● TASK GOAL: The records, repeated exactly and in full, are the expected answer.

Stored items from a collection:
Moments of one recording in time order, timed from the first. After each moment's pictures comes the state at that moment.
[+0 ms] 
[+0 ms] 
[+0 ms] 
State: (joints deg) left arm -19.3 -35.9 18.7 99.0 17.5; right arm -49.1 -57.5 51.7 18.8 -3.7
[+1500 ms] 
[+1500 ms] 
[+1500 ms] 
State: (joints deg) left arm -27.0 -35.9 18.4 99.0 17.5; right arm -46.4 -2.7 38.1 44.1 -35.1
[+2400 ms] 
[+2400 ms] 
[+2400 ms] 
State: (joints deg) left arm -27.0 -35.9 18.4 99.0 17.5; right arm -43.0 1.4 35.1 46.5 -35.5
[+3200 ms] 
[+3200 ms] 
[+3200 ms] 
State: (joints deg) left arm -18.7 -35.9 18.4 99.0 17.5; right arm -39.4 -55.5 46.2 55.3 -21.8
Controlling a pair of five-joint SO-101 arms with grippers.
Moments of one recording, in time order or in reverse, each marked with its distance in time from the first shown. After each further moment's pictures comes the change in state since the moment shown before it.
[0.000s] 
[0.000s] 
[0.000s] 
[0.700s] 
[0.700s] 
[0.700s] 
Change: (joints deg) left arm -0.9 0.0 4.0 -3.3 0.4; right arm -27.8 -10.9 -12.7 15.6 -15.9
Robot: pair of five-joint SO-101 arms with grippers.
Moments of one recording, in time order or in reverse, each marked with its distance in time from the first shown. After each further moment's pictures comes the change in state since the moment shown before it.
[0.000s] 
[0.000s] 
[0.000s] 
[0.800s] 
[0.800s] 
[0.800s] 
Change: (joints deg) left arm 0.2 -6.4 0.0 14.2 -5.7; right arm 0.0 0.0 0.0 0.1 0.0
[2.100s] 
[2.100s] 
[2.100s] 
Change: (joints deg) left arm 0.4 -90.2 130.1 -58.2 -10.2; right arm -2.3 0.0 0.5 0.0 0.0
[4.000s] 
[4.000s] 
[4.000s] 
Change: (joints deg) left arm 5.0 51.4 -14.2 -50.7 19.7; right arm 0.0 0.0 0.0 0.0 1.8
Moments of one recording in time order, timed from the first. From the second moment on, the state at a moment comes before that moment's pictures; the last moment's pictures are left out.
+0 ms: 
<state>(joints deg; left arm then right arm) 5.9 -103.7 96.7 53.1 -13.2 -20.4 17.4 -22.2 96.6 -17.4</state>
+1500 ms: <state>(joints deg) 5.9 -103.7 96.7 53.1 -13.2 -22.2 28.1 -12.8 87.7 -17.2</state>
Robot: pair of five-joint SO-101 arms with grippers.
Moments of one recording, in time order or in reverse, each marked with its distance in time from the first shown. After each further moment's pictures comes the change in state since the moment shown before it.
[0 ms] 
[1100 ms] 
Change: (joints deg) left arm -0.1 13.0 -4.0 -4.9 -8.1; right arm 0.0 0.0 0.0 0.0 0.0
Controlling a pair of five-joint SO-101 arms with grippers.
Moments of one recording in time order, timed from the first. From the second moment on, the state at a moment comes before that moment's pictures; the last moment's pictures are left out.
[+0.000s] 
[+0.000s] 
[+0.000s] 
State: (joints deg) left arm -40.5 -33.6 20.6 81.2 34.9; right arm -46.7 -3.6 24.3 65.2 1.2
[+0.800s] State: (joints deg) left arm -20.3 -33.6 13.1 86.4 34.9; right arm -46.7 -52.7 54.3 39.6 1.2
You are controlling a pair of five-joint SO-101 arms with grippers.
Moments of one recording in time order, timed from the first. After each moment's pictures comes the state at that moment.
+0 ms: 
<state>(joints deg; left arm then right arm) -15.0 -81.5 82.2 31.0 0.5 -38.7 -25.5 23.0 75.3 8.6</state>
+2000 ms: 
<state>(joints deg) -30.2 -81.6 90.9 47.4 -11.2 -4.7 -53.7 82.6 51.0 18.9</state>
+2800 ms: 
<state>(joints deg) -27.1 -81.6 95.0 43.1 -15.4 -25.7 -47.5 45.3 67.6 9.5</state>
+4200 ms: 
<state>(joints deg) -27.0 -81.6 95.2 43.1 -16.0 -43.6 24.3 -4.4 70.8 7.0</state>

● RESPONSE TO THIS TASK:
Moments of one recording in time order, timed from the first. After each moment's pictures comes the state at that moment.
[+0 ms] 
[+0 ms] 
[+0 ms] 
State: (joints deg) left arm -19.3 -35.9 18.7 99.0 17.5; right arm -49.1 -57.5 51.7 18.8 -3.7
[+1500 ms] 
[+1500 ms] 
[+1500 ms] 
State: (joints deg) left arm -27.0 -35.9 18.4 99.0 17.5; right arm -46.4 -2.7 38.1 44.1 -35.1
[+2400 ms] 
[+2400 ms] 
[+2400 ms] 
State: (joints deg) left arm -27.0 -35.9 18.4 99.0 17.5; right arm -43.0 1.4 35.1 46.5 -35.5
[+3200 ms] 
[+3200 ms] 
[+3200 ms] 
State: (joints deg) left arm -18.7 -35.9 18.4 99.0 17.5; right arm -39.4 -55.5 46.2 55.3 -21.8
Controlling a pair of five-joint SO-101 arms with grippers.
Moments of one recording, in time order or in reverse, each marked with its distance in time from the first shown. After each further moment's pictures comes the change in state since the moment shown before it.
[0.000s] 
[0.000s] 
[0.000s] 
[0.700s] 
[0.700s] 
[0.700s] 
Change: (joints deg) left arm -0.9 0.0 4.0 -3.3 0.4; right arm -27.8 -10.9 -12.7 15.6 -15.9
Robot: pair of five-joint SO-101 arms with grippers.
Moments of one recording, in time order or in reverse, each marked with its distance in time from the first shown. After each further moment's pictures comes the change in state since the moment shown before it.
[0.000s] 
[0.000s] 
[0.000s] 
[0.800s] 
[0.800s] 
[0.800s] 
Change: (joints deg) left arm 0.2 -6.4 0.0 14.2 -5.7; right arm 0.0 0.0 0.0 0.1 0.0
[2.100s] 
[2.100s] 
[2.100s] 
Change: (joints deg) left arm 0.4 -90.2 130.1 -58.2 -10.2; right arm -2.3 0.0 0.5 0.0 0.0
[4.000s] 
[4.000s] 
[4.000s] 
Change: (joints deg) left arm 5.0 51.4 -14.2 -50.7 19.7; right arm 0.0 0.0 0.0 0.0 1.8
Moments of one recording in time order, timed from the first. From the second moment on, the state at a moment comes before that moment's pictures; the last moment's pictures are left out.
+0 ms: 
<state>(joints deg; left arm then right arm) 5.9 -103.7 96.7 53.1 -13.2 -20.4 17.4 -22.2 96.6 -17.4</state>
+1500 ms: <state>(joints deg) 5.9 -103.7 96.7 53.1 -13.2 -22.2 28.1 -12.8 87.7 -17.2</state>
Robot: pair of five-joint SO-101 arms with grippers.
Moments of one recording, in time order or in reverse, each marked with its distance in time from the first shown. After each further moment's pictures comes the change in state since the moment shown before it.
[0 ms] 
[1100 ms] 
Change: (joints deg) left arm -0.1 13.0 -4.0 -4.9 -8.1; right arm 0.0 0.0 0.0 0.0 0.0
Controlling a pair of five-joint SO-101 arms with grippers.
Moments of one recording in time order, timed from the first. From the second moment on, the state at a moment comes before that moment's pictures; the last moment's pictures are left out.
[+0.000s] 
[+0.000s] 
[+0.000s] 
State: (joints deg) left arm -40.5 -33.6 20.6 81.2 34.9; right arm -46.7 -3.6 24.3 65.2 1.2
[+0.800s] State: (joints deg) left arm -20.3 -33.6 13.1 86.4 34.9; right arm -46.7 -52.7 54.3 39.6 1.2
You are controlling a pair of five-joint SO-101 arms with grippers.
Moments of one recording in time order, timed from the first. After each moment's pictures comes the state at that moment.
+0 ms: 
<state>(joints deg; left arm then right arm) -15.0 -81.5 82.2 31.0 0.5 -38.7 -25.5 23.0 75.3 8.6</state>
+2000 ms: 
<state>(joints deg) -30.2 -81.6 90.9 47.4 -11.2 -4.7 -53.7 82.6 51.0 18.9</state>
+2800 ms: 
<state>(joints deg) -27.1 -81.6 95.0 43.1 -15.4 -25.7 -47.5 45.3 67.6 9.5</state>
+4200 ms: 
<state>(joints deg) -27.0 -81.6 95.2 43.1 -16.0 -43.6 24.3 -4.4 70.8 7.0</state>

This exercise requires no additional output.